Requirement -> For the material that follows, list every line containing the word "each".

Information supplied ->
──────────────────────────────

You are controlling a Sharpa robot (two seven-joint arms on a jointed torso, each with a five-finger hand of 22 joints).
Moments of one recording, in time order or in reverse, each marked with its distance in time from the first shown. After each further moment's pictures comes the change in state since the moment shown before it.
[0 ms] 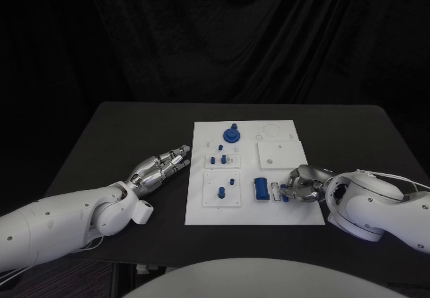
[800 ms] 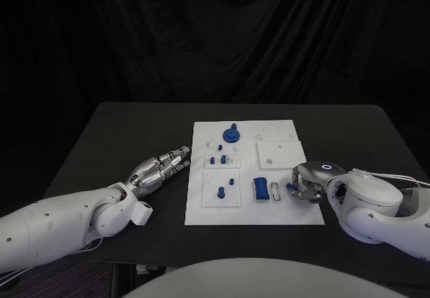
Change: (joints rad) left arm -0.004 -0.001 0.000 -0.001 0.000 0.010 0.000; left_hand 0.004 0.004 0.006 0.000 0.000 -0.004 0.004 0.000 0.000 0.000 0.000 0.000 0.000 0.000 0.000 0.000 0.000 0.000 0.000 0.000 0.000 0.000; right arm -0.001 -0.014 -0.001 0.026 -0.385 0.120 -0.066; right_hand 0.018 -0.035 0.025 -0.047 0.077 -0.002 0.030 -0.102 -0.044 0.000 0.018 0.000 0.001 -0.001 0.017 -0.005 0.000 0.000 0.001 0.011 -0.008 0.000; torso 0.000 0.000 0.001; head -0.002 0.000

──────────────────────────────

Exercise output ->
You are controlling a Sharpa robot (two seven-joint arms on a jointed torso, each with a five-finger hand of 22 joints).
Moments of one recording, in time order or in reverse, each marked with its distance in time from the first shown. After each further moment's pictures comes the change in state since the moment shown before it.

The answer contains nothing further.